Frank Lovece in Legal/Financial on May 29, 2014
Attorney Richard C. Bennett of Cozen O'Connor writes at Lexology.com that in Michael J. Pichel v. Dryden Mutual Insurance Company the unanimous decision by a three-member intermediate appellate court now defines "plumbing system" as the pipes and other hardware on the insured premises itself. Noting that this was the first case of its kind in New York State, the court said other jurisdictions previously had reached the same conclusion.
The ruling holds that "water damage caused by a backup / overflow that originates from a pipe or clogged drain located within the insured's property line comes from the insured's plumbing system and is covered by the policy [while] if the cause of the backup / overflow is from outside the insured's property boundaries — such as a clogged municipal sewer that forces water from outside the insured's plumbing system to overflow — the sewer or drain exclusion is applicable."
What a Waste
The case involved a four-building rental-apartment complex where two of the buildings sustained substantial water damage when waste water entered the first-floor apartments through, among other things, toilets, bathtubs and condensation drains.

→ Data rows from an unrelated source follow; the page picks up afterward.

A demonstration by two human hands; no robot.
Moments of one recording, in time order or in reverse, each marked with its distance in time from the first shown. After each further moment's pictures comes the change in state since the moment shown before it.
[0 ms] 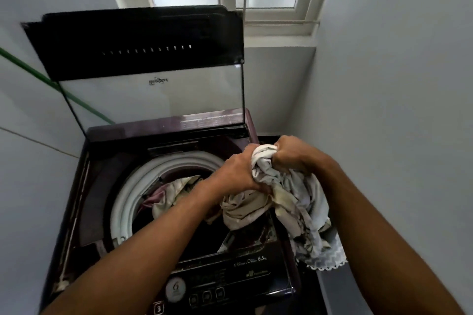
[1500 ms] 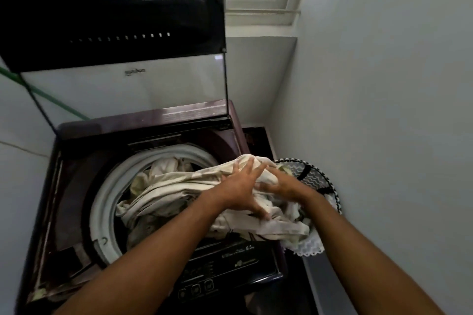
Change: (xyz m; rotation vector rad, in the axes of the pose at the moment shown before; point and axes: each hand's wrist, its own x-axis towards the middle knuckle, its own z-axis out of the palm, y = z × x) left_hand 0.001 -0.007 0.071 0.371 -0.355 -0.084; right_hand -0.001 0.101 0.118 0.369 -0.050 0.035
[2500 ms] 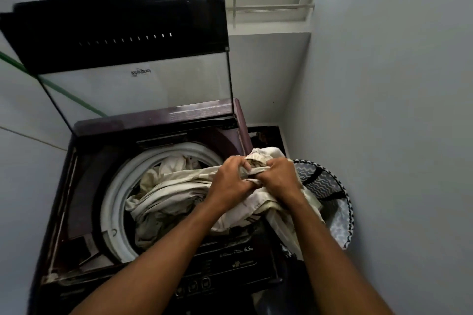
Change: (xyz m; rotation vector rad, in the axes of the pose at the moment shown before) left_hand -0.015 -0.005 0.005 -0.477 0.659 -0.136; right_hand 0.002 -0.051 0.015 0.219 0.472 -0.008
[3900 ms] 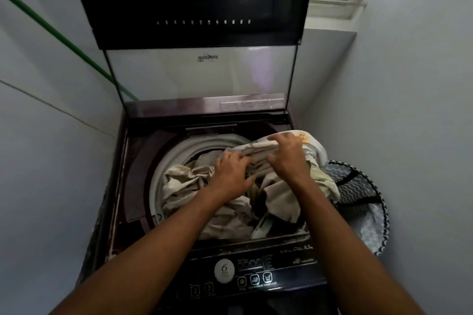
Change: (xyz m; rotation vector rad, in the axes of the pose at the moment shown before) left_hand 0.007 -0.103 -0.096 0.576 -0.230 0.059; right_hand 0.012 -0.085 0.092 -0.392 0.107 -0.266
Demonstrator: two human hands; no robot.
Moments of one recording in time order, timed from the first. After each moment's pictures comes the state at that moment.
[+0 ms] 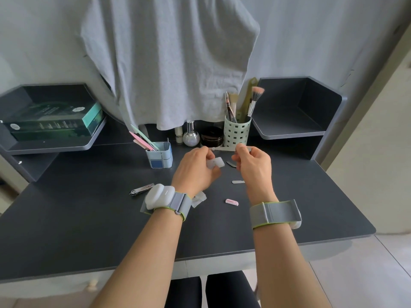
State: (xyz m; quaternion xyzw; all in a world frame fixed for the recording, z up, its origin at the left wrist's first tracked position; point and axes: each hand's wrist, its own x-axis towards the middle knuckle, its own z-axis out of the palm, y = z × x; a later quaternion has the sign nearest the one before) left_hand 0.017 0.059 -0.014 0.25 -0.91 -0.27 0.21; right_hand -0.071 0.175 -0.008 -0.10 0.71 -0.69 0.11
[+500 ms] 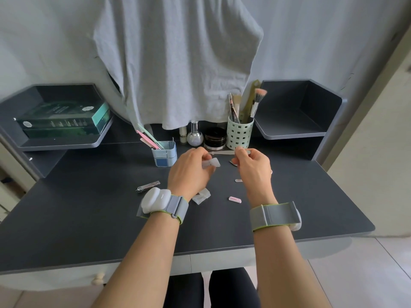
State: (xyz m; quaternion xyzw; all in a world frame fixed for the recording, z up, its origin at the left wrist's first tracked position) left_hand 0.040 0.059 -0.012 0.27 -0.91 -0.23 0.23; right_hand -0.053 0.177 -0.003 -0.10 0.74 -0.65 0.10
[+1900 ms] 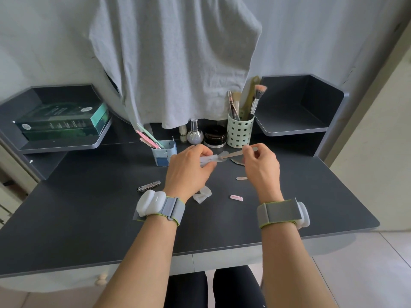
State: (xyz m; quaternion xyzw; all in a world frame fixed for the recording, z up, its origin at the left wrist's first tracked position) left_hand 0.047 0.059 -0.007 0.24 -0.91 -0.23 0.26; right_hand -0.070 0.185 -0.013 -0.16 0.82 -0.55 0.01
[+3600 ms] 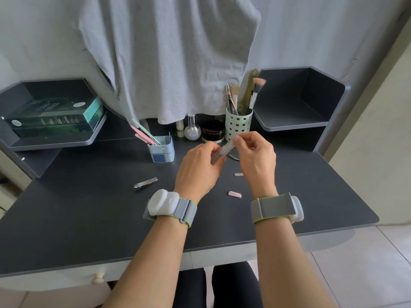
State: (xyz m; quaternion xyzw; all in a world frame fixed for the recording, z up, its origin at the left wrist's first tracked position) left_hand 0.030 0.080 -0.014 0.21 -0.89 -0.28 0.29; right_hand -0.065 0.179 -0.007 -0.19 0.77 -0.60 -0.03
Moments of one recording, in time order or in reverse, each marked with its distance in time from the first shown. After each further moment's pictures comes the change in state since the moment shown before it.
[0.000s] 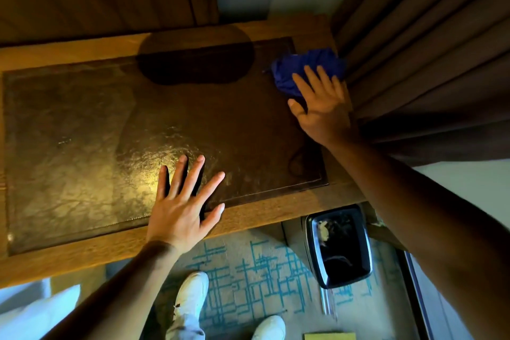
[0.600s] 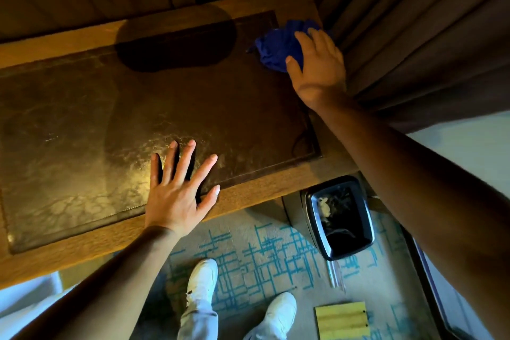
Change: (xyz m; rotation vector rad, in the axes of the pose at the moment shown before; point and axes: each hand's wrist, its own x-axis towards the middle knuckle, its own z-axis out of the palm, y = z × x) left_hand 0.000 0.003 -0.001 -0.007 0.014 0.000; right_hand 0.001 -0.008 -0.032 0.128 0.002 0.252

After owner Pichel filed a timely property-loss notice, Dryden Mutual refused coverage on the basis that the loss fell within multiple exclusions, including one that applied to a loss caused by "water which backs up through sewers or drains."

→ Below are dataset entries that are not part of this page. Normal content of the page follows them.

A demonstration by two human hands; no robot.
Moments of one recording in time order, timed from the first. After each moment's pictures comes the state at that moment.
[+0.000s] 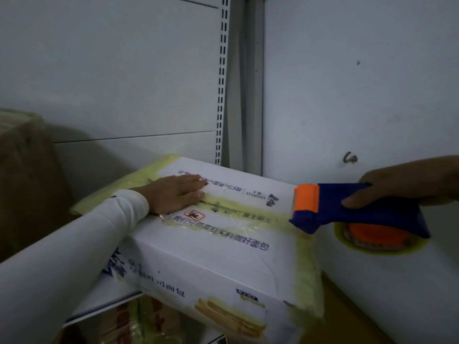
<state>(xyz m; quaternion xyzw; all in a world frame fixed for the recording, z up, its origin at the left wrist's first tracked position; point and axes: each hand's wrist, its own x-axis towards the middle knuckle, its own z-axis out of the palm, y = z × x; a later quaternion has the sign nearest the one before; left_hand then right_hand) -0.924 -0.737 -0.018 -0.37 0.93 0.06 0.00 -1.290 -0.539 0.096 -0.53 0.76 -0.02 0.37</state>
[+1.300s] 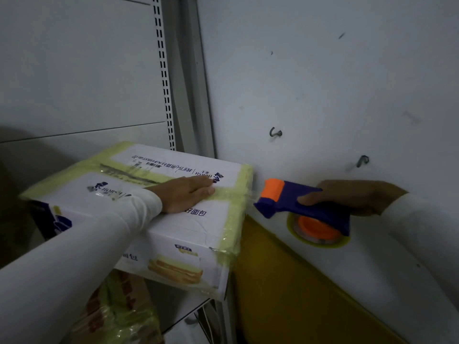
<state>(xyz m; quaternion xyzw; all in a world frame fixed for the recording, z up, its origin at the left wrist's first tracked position) -1.019 -0.638 -0.022 -0.31 0.94 0.14 -0.05 -1.312 -0.432 0.024 -0.51 0.70 -0.23 0.45</state>
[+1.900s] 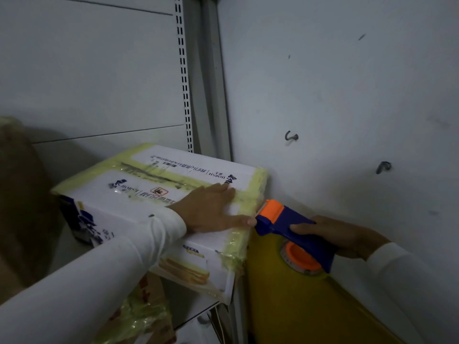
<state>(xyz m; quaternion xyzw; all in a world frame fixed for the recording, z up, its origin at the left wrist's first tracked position) -1.034 -0.569 -0.012 -0.34 0.94 0.06 0.00 -1.296 -0.444 -0.056 -0.49 0.65 -0.30 0.50</state>
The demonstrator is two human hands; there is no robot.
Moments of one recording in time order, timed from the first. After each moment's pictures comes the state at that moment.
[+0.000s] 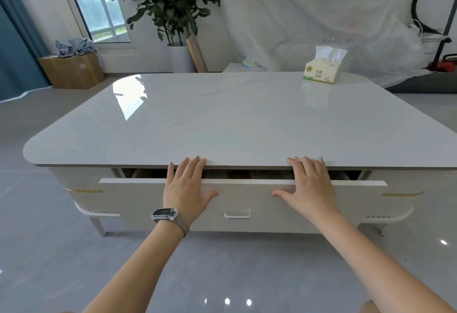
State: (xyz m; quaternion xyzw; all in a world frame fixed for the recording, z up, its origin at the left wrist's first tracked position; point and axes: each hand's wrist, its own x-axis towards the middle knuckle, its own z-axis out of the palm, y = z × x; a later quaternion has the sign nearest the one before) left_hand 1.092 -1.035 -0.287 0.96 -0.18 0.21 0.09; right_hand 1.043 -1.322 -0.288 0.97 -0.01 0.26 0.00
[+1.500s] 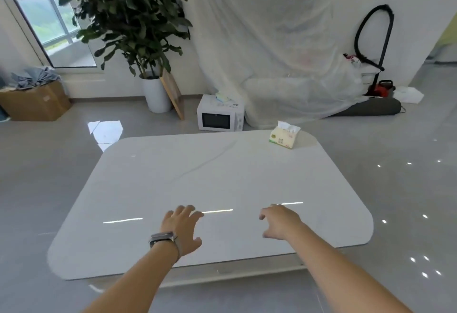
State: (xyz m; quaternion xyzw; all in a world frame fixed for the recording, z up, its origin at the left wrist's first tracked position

Even after Pichel submitted a sworn proof-of-loss statement prepared by his insurance adjuster, contending that the cause of the loss was covered under the policy, Dryden Mutual again refused, leading to the lawsuit.
The court agreed with the company, reasoning that one exclusion stated the insurer had to pay "for loss caused by the accidental leakage, overflow or discharge of liquids or steam from a plumbing … system," a term other courts had defined as only the plumbing system on the covered property itself. It also noted that "the insurance policy does not define the terms sewer, drain, plumbing system, backup or overflow" — terms boards and others should insist on having defined for clarity that will avoid the ambiguity that led to the lawsuit here.